Hi, I've been trying to sort out the participles and I got stuck in these two.
If anyone can provide examples on how they'd be used and what kind of meaning they would convey, it'd help a lot.

Thanks.


----------



## sammio

Hmm, I can't really figure out what word you were seeking with _ollen_, because that isn't a participle whatsoever, and neither is _oltu_. _Ollut_ in _on ollut_ is a participle meaning "has been".


----------



## 盲人瞎馬

sammio said:


> Hmm, I can't really figure out what word you were seeking with _ollen_, because that isn't a participle whatsoever, and neither is _oltu_. _Ollut_ in _on ollut_ is a participle meaning "has been".



Eh... I'm sorry, I actually meant "oltava" instead of "ollen".
I have found examples already but they haven't been clear enough.

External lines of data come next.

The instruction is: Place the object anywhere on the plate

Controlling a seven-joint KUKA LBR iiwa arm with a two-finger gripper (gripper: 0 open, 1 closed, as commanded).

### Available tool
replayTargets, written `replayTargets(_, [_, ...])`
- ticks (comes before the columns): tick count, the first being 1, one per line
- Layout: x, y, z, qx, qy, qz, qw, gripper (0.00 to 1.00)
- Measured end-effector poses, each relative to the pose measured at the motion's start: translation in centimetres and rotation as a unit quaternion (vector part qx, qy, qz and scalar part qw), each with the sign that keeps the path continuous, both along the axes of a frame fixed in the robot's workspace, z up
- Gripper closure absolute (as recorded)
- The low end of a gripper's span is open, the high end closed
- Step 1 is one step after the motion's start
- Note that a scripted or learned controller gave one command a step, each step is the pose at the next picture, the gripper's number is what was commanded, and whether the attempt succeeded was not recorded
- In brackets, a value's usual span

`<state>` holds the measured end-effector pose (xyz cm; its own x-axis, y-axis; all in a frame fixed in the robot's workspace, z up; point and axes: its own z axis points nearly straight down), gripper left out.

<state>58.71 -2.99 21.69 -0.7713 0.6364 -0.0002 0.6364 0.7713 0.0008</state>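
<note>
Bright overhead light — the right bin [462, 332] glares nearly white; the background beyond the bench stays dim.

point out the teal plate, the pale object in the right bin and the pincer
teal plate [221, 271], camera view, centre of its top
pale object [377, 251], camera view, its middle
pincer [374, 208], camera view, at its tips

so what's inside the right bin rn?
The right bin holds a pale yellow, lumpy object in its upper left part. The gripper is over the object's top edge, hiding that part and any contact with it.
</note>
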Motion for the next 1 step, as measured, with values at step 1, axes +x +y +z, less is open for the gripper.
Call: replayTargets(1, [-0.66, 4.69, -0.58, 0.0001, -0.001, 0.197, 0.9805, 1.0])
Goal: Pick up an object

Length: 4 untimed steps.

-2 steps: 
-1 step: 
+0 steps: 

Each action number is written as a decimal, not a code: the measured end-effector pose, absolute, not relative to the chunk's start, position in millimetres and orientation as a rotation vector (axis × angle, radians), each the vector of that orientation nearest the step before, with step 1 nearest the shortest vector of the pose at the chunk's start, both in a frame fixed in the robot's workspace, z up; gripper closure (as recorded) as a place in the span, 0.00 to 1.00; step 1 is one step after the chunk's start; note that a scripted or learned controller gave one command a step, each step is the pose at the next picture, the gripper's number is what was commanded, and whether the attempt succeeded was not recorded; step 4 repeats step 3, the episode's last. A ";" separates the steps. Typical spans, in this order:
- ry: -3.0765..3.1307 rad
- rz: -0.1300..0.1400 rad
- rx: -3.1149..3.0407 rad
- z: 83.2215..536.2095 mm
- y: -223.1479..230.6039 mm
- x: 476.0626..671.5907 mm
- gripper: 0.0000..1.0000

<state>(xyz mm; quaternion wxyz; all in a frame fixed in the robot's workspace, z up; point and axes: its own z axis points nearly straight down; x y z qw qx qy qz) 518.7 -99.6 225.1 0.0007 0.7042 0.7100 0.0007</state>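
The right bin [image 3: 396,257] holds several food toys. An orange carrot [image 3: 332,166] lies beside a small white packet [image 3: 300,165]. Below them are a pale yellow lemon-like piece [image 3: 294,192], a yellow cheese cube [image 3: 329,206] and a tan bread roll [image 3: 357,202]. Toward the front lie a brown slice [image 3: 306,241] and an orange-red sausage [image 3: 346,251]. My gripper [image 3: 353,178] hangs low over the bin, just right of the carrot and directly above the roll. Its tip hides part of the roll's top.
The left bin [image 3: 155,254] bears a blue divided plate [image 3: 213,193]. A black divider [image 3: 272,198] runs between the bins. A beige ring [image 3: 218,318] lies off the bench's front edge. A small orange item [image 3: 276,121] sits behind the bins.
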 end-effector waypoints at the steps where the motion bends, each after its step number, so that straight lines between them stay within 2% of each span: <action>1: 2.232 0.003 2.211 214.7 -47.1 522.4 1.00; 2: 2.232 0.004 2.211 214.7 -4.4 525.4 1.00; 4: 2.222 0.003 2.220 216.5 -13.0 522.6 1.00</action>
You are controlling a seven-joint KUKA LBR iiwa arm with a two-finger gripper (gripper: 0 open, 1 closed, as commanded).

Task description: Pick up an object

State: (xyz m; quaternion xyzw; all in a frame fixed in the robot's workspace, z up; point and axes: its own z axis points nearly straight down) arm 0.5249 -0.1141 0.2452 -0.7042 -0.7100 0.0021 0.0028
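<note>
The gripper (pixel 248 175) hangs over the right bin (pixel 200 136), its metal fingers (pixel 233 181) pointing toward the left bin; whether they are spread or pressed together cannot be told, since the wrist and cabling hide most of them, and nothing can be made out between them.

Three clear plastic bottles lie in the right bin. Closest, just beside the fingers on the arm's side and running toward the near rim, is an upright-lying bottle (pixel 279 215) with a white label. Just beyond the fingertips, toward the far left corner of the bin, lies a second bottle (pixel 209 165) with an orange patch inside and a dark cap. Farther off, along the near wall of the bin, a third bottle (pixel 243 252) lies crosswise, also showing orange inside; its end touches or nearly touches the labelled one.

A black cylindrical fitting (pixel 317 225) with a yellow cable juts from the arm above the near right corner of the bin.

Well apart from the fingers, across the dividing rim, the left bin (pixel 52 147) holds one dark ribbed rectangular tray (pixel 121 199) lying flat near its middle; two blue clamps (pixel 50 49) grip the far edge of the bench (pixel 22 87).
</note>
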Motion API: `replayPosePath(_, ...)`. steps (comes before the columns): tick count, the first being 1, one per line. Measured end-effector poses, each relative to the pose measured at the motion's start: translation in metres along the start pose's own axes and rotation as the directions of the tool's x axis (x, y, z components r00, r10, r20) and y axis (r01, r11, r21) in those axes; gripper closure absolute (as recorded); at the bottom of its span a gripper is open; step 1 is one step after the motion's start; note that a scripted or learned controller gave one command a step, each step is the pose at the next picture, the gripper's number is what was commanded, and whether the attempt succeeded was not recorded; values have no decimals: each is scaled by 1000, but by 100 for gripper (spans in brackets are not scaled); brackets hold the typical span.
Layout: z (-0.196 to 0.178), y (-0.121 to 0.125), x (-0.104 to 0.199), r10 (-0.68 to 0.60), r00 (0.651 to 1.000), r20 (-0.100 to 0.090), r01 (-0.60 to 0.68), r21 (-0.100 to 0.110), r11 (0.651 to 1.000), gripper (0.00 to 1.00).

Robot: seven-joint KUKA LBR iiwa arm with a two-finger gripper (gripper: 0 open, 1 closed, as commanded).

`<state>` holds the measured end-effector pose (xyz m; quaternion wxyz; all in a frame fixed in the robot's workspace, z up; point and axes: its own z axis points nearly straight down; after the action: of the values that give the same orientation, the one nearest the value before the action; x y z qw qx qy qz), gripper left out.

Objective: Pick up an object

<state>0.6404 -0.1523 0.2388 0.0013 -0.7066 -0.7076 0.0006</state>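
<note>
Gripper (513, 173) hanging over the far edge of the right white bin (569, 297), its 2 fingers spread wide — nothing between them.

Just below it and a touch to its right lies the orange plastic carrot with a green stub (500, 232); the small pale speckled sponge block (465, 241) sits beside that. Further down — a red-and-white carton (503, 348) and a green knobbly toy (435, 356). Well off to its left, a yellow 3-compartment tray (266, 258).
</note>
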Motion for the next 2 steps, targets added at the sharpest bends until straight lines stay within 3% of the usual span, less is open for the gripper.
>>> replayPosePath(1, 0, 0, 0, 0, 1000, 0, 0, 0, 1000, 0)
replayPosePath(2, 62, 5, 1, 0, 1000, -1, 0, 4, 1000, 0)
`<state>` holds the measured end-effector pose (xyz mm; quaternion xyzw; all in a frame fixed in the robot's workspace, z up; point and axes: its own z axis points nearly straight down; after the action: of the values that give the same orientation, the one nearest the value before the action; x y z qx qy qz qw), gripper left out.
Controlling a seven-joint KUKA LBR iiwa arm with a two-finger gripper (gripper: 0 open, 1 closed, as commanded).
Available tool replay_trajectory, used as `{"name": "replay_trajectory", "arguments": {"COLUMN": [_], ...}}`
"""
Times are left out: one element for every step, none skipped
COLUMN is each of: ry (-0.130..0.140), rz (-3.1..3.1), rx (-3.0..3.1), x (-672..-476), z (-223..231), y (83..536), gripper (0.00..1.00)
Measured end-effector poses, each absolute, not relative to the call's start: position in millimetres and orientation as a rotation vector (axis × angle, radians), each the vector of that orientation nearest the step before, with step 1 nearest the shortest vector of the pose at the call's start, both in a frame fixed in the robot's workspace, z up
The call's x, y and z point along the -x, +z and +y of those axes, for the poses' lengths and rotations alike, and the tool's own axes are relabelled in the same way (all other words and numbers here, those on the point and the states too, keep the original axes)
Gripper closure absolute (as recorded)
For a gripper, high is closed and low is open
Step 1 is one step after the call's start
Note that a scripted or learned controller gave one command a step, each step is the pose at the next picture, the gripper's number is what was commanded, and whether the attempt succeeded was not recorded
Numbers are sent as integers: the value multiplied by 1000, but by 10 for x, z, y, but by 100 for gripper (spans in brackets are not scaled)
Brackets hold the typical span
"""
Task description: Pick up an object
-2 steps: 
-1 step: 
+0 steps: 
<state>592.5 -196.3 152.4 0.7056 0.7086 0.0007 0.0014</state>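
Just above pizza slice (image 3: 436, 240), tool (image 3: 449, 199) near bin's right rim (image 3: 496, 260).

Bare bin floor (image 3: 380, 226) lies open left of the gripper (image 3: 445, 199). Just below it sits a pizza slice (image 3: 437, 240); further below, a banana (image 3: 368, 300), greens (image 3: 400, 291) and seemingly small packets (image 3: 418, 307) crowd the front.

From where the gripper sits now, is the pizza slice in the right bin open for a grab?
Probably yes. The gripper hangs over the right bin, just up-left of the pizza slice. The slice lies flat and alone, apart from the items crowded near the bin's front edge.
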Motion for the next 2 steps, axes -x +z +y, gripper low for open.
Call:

Could you share what you have to say concerning "oltava" ?

Thanks.


----------



## DrWatson

sammio said:


> Hmm, I can't really figure out what word you were seeking with _ollen_, because that isn't a participle whatsoever, and neither is _oltu_. _Ollut_ in _on ollut_ is a participle meaning "has been".


_Ollen_ is the "E-infinitive" or the 2nd infinitive of _olla_, meaning 'by being'. _Oltu_ is the past passive participle of olla.


----------